Neural Networks for Arctic Atmosphere Sounding From Radio Occultation Data

• Published in: IEEE transactions on geoscience and remote sensing Vol. 49; no. 12; pp. 4846 - 4855
• Main Authors: Pelliccia, F., Pacifici, F., Bonafoni, S., Basili, P., Pierdicca, N., Ciotti, P., Emery, W. J.
• Format: Journal Article
• Language: English
• Published: New York, NY IEEE 01.12.2011; Institute of Electrical and Electronics Engineers
• Subjects: Applied geophysics; Arctic; Artificial neural networks; Atmospheric modeling; Earth sciences; Earth, ocean, space; Exact sciences and technology; Global models; Global Positioning System; Global Positioning System (GPS); Internal geophysics; neural network (NN); Neural networks; radio occultation (RO); Refractive index; troposphere; polar regions; Arctic region; atmosphere; satellites; models; meteorology; Global Positioning System (GPS); neural networks; Global models; global; climate; pressure; ionosphere; sounding; troposphere; Global Positioning System; temperature; neural network (NN); humidity; Earth orbit; performances; radio occultation (RO)

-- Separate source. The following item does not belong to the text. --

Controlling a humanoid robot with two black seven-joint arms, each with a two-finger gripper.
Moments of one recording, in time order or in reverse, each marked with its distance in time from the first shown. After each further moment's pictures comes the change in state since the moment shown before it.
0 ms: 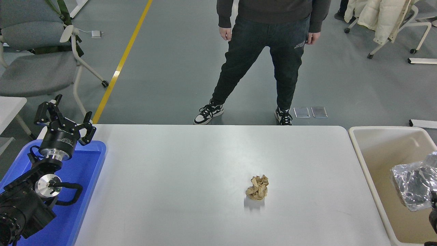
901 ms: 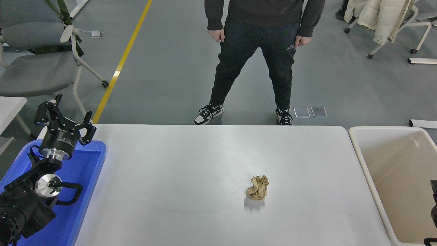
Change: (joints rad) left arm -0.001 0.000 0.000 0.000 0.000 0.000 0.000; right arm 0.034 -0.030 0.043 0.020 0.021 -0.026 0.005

• ISSN: 0196-2892; 1558-0644
• DOI: 10.1109/TGRS.2011.2153859

This paper illustrates a procedure for the retrieval of tropospheric profiles (temperature, pressure, and humidity) using only refractivity profiles coming from Global Positioning System (GPS)-low-Earth-orbit radio occultation, without the constraint of independent knowledge of atmospheric parameters at each GPS occultation. In order to achieve this goal, we have used an approach based on neural networks (NNs), exploiting a data set of 1106 occultations collected over the Arctic region during the winter season of 2007 and 2008. Total refractivity (N) profiles from Formosa Satellite 3 (FORMOSAT-3)/Constellation Observing System for Meteorology Ionosphere and Climate (COSMIC) satellites have been used as input for training the NNs, whereas the target profiles of dry and wet components (N d and N w ) were derived using prior information on dry and wet fractions of the total refractivity provided by the analysis of the European Centre for Medium-Range Weather Forecast (ECMWF). Once we have retrieved N d and N w by the trained networks, the other atmospheric parameters (pressure, temperature, and vapor) can be computed, and we have done so relative to colocated ECMWF data, which we have assumed as atmospheric truth. Finally, some comparisons with radiosonde observations (RAOBs) are shown, and performances and potential of the proposed approach are discussed. Profiles computed using 1-D variational retrieval by the COSMIC Data Analysis and Archive Center have also been considered as a benchmark in the RAOB comparison.